Check every line of the data below for the word "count" and say how many have it, without further comment.

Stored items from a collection
===============

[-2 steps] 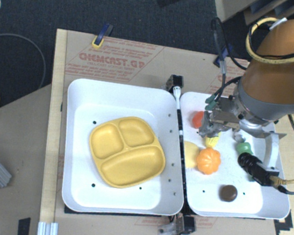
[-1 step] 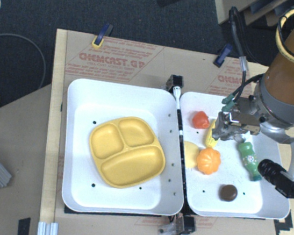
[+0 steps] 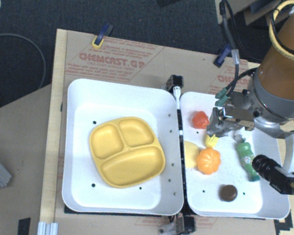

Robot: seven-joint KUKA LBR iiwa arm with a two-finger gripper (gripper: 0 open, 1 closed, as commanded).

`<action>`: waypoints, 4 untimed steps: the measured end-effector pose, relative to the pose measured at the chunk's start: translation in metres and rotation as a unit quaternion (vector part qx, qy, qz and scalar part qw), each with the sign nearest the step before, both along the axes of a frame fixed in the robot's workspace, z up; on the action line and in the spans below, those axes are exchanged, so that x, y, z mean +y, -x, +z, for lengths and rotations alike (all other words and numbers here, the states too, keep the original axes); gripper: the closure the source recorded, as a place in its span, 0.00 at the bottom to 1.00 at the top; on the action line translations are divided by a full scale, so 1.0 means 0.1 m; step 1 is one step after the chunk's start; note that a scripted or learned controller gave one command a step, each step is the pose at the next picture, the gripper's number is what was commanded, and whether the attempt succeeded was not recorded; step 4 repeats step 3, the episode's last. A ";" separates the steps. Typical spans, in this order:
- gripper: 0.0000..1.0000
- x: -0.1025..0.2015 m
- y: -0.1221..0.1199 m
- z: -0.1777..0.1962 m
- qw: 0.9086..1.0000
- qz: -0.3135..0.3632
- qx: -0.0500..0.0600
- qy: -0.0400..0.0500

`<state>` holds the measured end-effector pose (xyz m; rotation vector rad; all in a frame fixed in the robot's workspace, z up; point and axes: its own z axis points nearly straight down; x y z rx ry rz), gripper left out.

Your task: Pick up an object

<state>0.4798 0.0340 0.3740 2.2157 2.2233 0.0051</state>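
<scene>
Overhead, the arm [image 3: 293,59] reaches in over the right bin's [image 3: 253,208] far right corner, and its gripper [image 3: 215,133] hangs low at the middle of that bin, between the far and near rims. I cannot tell how the jaws stand. A small yellow piece [image 3: 211,142] sits right at the gripper's tip, but whether it is gripped is not clear.

Open room in the right bin lies mostly along the near rim and toward the near right corner. A black fixture [image 3: 272,172] juts in over the right rim.

That bin holds five loose things: one red piece [image 3: 200,119] near the far left corner, one pale yellow piece [image 3: 189,154] against the left rim, one orange pumpkin [image 3: 208,161] just beside it and just below the gripper, one green bottle [image 3: 245,156] toward the right rim, and one brown disc [image 3: 228,192] near the near rim.

One yellow divided tray [image 3: 126,150] with three compartments lies in the middle of the left bin [image 3: 82,97], with bare floor all round it.
</scene>
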 end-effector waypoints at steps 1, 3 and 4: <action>1.00 0.14 0.00 -0.46 1.000 -0.001 0.005 0.000; 1.00 0.03 0.00 0.24 1.000 -0.002 -0.002 0.000; 1.00 0.03 0.00 0.24 1.000 -0.002 -0.002 0.000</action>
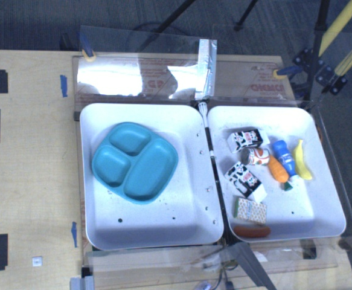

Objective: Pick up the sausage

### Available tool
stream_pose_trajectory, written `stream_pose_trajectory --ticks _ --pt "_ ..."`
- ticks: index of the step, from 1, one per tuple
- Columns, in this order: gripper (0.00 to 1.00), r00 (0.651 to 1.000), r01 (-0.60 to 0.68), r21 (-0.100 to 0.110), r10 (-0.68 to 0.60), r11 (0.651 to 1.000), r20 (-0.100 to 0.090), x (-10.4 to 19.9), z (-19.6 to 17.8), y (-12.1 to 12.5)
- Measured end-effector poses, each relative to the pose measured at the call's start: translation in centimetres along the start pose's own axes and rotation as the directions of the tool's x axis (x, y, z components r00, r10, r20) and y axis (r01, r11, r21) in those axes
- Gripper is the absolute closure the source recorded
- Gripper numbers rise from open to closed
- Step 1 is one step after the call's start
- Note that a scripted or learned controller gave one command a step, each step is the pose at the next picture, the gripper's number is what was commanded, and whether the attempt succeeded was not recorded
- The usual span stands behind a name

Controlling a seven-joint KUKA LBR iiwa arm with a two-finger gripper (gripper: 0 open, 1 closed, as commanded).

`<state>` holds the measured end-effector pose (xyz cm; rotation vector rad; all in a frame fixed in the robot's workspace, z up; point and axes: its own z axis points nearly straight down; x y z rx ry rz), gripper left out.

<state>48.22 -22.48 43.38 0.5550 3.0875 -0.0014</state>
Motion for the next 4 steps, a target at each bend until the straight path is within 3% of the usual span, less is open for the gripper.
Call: stream_pose_trajectory --ticks 4 --pt "1.00 1.000 -0.006 -0.001 0.006 1.000 0.020 -1.4 -3.6 0.0"
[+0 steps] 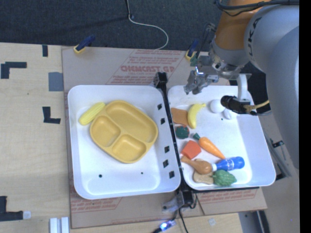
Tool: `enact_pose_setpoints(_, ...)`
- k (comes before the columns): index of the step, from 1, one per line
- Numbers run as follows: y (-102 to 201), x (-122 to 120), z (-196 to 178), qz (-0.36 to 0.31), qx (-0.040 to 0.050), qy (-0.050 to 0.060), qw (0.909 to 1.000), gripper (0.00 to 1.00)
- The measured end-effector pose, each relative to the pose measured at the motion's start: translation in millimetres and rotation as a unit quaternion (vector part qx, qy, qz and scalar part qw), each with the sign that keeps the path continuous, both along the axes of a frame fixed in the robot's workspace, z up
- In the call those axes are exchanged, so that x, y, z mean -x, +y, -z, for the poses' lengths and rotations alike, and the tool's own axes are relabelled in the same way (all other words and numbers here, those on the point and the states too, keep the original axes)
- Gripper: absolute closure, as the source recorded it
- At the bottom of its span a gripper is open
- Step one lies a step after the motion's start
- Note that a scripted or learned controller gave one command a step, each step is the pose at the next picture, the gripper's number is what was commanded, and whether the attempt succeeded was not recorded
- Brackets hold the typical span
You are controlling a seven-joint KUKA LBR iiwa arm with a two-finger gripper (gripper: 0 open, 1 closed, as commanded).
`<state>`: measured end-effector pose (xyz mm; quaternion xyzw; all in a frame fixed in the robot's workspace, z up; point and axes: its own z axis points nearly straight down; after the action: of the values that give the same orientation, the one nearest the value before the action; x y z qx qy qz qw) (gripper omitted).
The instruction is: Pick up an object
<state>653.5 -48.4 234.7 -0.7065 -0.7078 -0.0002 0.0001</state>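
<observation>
This is a robotics lab test station: two white bins (77, 144) sit on a cardboard sheet (141, 67) clamped to a plywood surface (29, 154) marked with black tape, holding toy food (209, 147), beside an industrial arm (267, 28) and trailing cable (146, 25).

Arm: grey KUKA iiwa (279, 38), entering from the right side of the camera view and filling its upper right corner.
Wrist band: orange section (238, 16) above the wrist, at the top of the view.
Wrist: angled downward and to the left, with dark cables looped around the top of the orange section.
Gripper: two-finger unit (194, 85), pointing down and slightly left, below the wrist.
Fingers: too small and dark to judge.
</observation>
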Motion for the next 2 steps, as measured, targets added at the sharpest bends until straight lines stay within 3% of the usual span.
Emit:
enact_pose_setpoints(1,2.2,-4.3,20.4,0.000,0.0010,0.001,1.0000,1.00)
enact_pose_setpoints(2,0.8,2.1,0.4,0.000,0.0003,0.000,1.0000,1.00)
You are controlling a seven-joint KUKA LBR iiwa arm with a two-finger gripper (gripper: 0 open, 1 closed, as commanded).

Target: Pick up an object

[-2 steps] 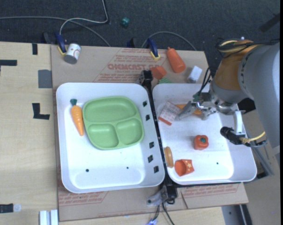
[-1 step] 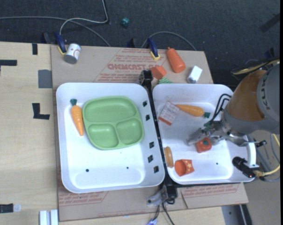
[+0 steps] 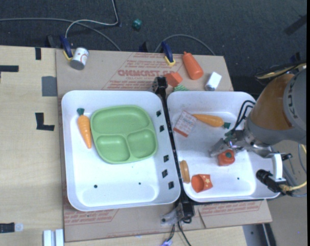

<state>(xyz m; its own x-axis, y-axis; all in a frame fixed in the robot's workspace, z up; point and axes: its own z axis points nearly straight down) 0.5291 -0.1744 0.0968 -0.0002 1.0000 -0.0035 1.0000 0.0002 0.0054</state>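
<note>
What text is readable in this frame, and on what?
"CHEMCAST": red print on the cardboard sheet behind the bins.
Smaller red print under it: too blurred to read.
Red-and-white packet in the right bin: print too small to read.

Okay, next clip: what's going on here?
The arm has its gripper down in the right bin, right at a small red-orange toy; whether it has hold of it can't be told. A carrot, a packet, an orange cup and another small piece lie around it. The left bin holds a green tray and a second carrot.
</note>
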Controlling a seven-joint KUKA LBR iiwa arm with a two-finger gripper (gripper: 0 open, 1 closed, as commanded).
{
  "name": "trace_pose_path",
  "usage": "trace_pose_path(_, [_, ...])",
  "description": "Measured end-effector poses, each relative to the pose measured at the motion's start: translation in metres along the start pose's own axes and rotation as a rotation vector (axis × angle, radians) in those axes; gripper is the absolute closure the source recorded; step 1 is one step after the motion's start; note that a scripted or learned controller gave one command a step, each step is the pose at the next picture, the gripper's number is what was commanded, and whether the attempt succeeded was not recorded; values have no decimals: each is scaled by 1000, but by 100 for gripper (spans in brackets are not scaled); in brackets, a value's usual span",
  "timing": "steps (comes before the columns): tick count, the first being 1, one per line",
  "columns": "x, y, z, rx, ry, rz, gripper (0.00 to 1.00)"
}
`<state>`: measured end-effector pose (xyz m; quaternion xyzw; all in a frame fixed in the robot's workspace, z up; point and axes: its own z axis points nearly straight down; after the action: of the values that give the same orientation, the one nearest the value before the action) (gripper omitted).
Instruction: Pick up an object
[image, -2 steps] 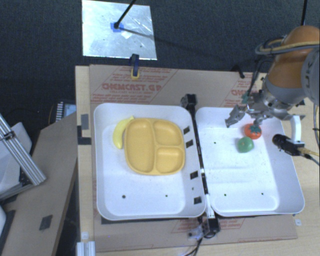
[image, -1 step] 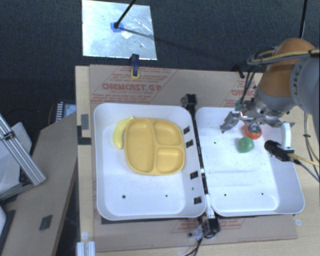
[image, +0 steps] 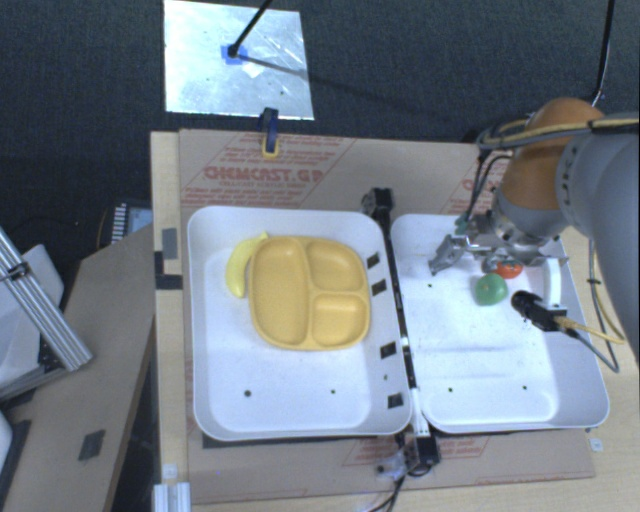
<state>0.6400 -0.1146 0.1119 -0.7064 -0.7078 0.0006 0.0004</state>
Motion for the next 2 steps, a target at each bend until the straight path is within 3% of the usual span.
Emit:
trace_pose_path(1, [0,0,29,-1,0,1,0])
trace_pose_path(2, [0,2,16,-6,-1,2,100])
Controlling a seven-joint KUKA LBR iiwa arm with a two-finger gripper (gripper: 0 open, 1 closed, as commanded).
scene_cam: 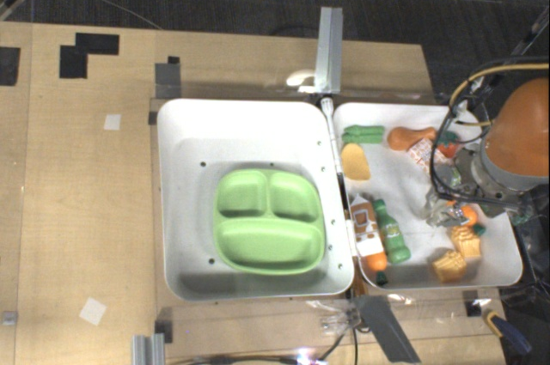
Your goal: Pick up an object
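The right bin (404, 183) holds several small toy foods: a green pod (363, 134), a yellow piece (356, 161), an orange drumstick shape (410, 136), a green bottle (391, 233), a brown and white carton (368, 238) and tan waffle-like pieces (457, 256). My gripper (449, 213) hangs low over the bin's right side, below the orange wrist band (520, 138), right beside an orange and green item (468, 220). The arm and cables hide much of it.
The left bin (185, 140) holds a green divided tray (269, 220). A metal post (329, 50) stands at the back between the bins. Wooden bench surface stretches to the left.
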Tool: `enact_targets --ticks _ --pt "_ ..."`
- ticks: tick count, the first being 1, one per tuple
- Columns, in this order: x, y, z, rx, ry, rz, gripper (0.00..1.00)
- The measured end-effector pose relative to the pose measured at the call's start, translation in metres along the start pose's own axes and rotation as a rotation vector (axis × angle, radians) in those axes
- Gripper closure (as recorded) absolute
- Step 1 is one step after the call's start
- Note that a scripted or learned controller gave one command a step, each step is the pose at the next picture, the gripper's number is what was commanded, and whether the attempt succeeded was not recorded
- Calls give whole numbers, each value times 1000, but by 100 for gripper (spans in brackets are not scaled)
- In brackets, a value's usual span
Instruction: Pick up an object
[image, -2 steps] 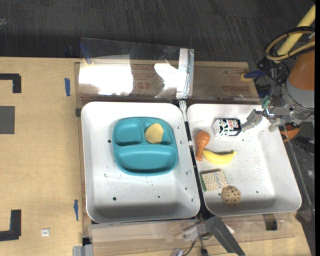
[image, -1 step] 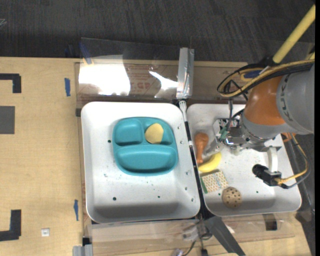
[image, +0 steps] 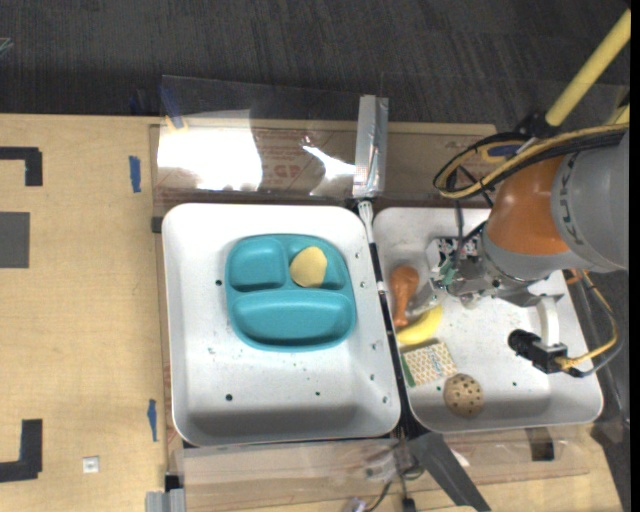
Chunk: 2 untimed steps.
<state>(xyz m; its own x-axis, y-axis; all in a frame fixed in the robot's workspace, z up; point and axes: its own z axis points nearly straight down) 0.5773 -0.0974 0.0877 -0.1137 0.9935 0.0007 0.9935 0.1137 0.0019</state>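
Over the right bin the pincer hovers, grip state impossible to tell. Just at its eight o'clock lies the banana, long axis running two-to-eight, carrot alongside at nine.

No text, brand, number or sign can be read here. The clear plastic sheet at the far side of the table carries faint reddish marks behind the glare, too blurred to make out. The patterned card in the right bin shows no legible print.
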Motion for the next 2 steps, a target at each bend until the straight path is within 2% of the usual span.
enact_targets --ticks 1,2 --pt "0 2 -12 -8 -2 0 100" --pt "52 16 -100 -6 0 98 100"
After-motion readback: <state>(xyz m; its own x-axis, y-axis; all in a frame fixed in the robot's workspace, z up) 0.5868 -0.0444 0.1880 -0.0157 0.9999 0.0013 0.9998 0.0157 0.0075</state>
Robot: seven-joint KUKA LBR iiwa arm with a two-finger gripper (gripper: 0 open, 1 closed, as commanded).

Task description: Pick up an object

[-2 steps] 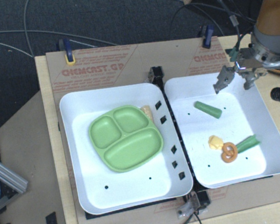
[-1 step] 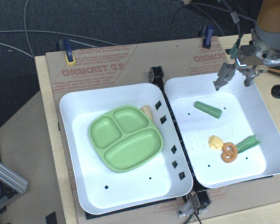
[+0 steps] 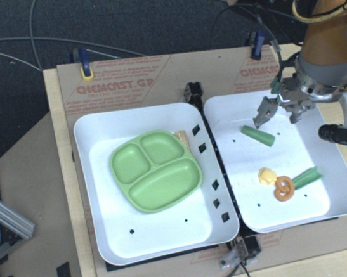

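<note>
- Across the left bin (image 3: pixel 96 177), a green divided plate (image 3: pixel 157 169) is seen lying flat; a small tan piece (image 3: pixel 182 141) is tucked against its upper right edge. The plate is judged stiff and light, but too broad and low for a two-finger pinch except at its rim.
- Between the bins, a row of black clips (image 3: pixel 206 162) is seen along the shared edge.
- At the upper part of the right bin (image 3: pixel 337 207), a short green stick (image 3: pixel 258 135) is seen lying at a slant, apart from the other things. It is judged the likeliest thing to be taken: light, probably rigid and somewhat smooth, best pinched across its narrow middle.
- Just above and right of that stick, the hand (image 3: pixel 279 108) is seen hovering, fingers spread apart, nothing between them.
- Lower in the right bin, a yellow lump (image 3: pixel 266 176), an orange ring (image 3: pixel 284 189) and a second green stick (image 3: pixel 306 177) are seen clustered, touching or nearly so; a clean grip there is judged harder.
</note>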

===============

- Task solution -
2